Monday, December 05, 2005

Watch Out For Momma Bear!

Was at the store today -- the natural foods, all organic, happy, mellow people store. I bought a red onion. Oh, and some chocolate soy pudding, which pretty much covers all the necessities of life don't you think? Actually, I went for supplements that were on sale BOGO, but they didn't have what we needed.


My mother (and, DD's Grandma) went to a different place to inquire when the next shipment of supplements would be in. My 6 y.o. DD and I stood in line behind another *ahem* older woman and evidently, DD didn't notice that Gram had moved away, so she snuggled up to the lady in front of us, who looked enough like Gram from the back (same color hair, some color jacket) that DD didn't notice her error.

Until, that is, this wonderful grandmotherly woman turned, glared down her long skinny Wicked Witch of the West nose and -- in her best snobbish tone -- said to DD, "Excu-u-u-u-u-u-u-u-se me?" and then just stared until I moved my shocked and horrified daughter back a few inches.

DD was mortified (you'd have to know her to really understand) and I was *ahem again* p***ed off at the woman's attitude. I wanted to cuff her. Really. No one hurts my kid's feelings. Grrrrrr...

But, sanity reigned, and instead of backhanding the heartless wench, I changed lines.

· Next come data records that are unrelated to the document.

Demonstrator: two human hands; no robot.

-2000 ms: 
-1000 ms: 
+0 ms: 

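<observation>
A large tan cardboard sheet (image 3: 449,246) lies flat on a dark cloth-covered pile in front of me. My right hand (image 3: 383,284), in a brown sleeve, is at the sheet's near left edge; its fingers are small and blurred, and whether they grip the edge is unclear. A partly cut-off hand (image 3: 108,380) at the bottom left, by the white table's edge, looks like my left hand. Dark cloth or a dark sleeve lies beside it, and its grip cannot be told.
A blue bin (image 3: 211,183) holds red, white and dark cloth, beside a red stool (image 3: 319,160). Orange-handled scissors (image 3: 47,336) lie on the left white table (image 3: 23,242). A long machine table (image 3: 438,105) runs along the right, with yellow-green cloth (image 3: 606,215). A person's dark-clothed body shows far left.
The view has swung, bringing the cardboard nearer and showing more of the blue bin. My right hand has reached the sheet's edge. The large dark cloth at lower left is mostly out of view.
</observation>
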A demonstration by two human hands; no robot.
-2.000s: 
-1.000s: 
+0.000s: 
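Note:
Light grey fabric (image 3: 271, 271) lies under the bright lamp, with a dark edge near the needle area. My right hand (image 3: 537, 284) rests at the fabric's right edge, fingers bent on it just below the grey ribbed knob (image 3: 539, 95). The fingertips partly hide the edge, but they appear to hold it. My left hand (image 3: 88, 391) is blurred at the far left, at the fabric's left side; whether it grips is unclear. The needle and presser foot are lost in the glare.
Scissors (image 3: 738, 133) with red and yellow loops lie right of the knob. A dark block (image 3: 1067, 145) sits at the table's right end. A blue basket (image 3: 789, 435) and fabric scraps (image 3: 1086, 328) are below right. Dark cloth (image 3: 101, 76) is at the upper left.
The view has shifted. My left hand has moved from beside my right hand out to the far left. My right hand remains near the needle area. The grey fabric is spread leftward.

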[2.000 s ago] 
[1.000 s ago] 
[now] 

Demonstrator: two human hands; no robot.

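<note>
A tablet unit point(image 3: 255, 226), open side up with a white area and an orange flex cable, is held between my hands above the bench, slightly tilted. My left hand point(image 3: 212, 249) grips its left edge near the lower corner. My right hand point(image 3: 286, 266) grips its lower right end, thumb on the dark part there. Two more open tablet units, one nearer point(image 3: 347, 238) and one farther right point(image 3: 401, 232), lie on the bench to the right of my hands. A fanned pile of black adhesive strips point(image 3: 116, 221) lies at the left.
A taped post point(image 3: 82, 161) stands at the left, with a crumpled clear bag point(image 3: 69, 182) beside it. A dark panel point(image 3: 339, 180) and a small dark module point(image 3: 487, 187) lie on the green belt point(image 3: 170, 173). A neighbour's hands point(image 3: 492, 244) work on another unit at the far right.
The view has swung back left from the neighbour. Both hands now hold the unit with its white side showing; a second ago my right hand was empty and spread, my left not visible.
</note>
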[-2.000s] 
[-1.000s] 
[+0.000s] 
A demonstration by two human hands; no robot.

Still, it was a close thing.

I may have to kill her off in my next book. Painfully.


Judy said...

Let's brainstorm on ways to do it! I don't understand people who don't like kids... or, even if they do, are rude to them. Grumpy old witch!! I bet she carries poisoned apples in her bag, too.

Marianne Arkins said...

Thanks for the offer, Judy. Pam says she'll help, too! Woo Hoo!